Nadia's creativity was first nurtured by her parents, both artists in their own right. At the age of 15 Nadia received her first camera and began exploring documenting the world around her.
She continued to pursue her passion for photography at the University of Vermont, with a semester abroad at the SACI school in Florence, Italy

Naturally her curious nature led her into photojournalism. Nadia started working as a photographer in New York City shortly after finishing her undergraduate studies, primarily as a independent photographer for the Associated Press. Feeling the need to understand the underworld of the photojournalism industry, Nadia began working for Sipa Press at their office in New York, where she began to represent the work of the agencies most talented documentary photographers.
In 2005 Nadia went on to work at the world renowned photo agency, VII with some of the worlds most talented and compassionate photojournalists. After initially joining the New York office, Nadia became the Director of North American Sales and Assignments and then went on to become Director of Special Projects.

In the summer of 2007 Nadia fulfilled her dream of moving to Rome, Italy where she continues with a creative spirit, to tell stories of the lives of people who interest her and which she compassionately feels the need to expose.

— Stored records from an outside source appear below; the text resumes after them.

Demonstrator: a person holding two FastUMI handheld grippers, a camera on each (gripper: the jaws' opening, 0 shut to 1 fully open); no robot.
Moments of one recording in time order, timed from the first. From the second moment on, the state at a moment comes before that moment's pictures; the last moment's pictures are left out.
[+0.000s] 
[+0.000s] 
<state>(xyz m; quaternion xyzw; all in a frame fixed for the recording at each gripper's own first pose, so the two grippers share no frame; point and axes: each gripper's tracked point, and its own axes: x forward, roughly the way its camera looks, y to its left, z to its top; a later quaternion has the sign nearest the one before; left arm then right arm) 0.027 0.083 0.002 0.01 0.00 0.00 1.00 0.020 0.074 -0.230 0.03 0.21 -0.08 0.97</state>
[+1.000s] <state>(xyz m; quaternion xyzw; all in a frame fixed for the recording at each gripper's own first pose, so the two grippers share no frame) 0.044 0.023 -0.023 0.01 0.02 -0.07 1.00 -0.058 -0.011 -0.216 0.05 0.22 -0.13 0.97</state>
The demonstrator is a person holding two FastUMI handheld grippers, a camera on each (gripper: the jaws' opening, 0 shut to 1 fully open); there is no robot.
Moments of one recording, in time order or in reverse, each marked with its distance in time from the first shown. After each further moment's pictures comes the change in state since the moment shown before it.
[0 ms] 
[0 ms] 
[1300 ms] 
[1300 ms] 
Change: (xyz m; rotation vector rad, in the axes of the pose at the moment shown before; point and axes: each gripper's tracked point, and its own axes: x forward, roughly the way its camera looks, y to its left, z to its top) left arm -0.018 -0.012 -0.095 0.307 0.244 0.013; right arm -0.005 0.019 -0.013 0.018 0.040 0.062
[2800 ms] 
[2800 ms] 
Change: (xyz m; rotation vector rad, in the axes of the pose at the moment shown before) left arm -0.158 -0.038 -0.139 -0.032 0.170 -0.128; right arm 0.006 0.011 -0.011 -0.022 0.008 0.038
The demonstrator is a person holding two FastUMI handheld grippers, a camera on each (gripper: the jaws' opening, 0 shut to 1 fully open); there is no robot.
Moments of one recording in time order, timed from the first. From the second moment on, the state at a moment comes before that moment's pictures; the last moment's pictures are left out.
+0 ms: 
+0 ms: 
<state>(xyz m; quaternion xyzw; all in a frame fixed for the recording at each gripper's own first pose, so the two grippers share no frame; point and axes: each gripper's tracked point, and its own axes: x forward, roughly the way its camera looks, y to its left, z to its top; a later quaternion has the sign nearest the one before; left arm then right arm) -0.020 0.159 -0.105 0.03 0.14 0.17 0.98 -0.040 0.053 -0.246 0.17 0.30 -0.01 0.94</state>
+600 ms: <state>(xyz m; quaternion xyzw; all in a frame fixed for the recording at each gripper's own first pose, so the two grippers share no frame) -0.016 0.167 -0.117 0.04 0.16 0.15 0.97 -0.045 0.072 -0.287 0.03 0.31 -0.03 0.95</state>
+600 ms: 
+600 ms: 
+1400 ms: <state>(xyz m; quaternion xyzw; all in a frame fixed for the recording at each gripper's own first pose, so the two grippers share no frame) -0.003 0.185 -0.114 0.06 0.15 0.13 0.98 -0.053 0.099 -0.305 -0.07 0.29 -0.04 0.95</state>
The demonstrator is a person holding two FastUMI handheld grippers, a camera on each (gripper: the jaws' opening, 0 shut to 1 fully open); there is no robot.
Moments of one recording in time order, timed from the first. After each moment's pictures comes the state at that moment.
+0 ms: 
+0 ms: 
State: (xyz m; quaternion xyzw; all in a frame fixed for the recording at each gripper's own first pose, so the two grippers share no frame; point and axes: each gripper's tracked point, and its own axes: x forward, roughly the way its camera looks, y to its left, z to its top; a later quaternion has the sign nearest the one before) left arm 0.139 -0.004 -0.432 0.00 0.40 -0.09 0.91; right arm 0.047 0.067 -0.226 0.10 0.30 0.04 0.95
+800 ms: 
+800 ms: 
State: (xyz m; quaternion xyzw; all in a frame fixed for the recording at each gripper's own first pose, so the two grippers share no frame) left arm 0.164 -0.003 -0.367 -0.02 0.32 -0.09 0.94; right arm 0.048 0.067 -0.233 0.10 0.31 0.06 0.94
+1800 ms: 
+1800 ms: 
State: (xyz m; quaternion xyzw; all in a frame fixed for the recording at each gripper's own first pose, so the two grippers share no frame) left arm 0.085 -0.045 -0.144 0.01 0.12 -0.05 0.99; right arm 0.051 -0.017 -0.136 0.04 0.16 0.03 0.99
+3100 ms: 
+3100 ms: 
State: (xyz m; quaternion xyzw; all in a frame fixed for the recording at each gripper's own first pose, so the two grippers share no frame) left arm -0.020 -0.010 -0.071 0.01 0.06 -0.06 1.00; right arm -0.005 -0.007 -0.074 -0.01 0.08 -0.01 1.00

A Private War Among Brothers

Police and Drug Traffickers in Rio De Janeiro are born into the same poverty, they are often raised together, share the same neighborhoods, frequent the same parties, and even in several cases are either friends or family members. They are fighting a war against each other fueled by drugs and a lack of government support and basic services inside the poor favela communities of Rio. Many police officers born in and who continue to live inside the favela, often do so because they cannot afford to move out into a better neighborhood. With very low wages almost 95% of Military and Civil Police officers of Rio hold second or sometimes even third jobs to support their families and many live in violent neighborhoods, sometimes even controlled by drug lords. This lack of compensation creates an easy environment as well as a tolerance for corruption and police involvement in drug trafficking. Brazilian police officers, specifically in Rio De Janeiro have a long history of brutality and corruption yet very rarely has the reality of this violent war been revealed. Police intervention within favelas is limited to violent operations carried out in war flanked tanks and heavy machine guns. As a result the drug lords have taken it upon themselves to provide a sense of protection and authority for the people living inside the favela communities. They see themselves as vigilantes of their people, giving medicine to young single mothers who cannot afford it as well as litigating domestic disputes. Both police and drug traffickers come from environments that have offered them very little by way of opportunity and have found themselves on opposite sides of the fence in an escalating gun battle that has taken the lives of thousands of young boys and men in the past 20 years and continues with no end in site.